I'm trying to use it as a pdf reader for llama index, which usually also has details like page label with each document. Anyway to add that info too? How would I go about customizing it to do that myself?

ansukla commented 8 months ago

Yes, this is possible. We will expose the raw json at every node, so that you can get that info while indexing. Could you please share the code you are using to index?

vishhvak commented 8 months ago

I'm using the example from llama_hub

ansukla commented 8 months ago

Got it, will push a PR soon to add meta information to the loader.

vishhvak commented 8 months ago

If I weren't using the loader, how would I add metadata myself (need to get this to work asap for work :) )

ansukla commented 8 months ago

For now, you can simply iterate through the chunks and use the chunk_id here. page_idx and other meta info will be added to the chunks in a subsequent release.
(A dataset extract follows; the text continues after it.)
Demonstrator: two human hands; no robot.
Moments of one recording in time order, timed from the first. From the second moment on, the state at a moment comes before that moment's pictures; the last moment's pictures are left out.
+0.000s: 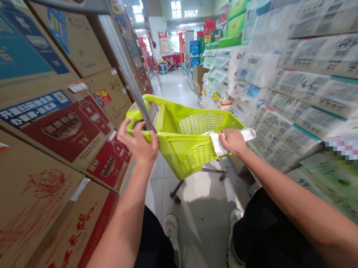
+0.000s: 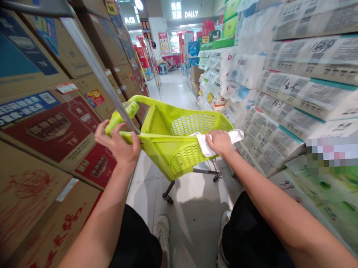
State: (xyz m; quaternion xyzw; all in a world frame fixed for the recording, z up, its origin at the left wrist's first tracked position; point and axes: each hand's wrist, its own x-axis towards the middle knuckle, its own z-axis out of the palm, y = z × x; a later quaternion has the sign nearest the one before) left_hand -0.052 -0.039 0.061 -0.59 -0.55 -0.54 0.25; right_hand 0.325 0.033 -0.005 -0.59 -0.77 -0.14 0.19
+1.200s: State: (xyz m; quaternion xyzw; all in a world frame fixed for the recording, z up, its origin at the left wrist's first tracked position) left_hand -0.020 -0.041 0.040 -0.68 -0.55 -0.44 0.20; right_hand 0.255 0.027 0.039 -0.49 -0.87 0.01 0.11
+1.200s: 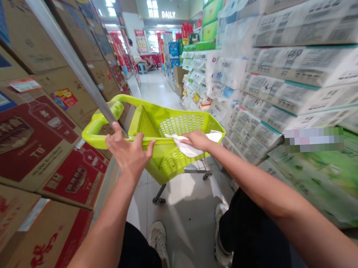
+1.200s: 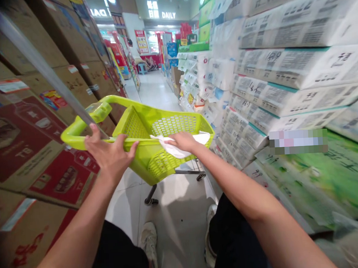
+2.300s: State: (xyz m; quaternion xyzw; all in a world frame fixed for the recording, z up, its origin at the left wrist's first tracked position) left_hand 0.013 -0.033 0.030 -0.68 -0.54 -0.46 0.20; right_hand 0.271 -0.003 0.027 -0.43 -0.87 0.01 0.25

from llama_index.readers.schema.base import Document from llama_index import VectorStoreIndex

index = VectorStoreIndex([]) for chunk_id, chunk in enumerate(doc.chunks()): index.insert(Document(text=chunk.to_context_text(), extra_info={"id": chunk_id})) query_engine = index.as_query_engine()

vishhvak commented 8 months ago

Is there a way to go from json to chunks? If there is, maybe I can manually add page label data that way?

ChintanDonda commented 8 months ago

I've the same requirement. Can we add page number & PDF filename (or url in case of online PDF) as a metadata with each chunk?

I require this to get the SOURCE of information retrieved in the RAG-QA application.

ansukla commented 8 months ago

Metadata is now available via chunk.block_json or chunk.page_idx, chunk.block_idx etc.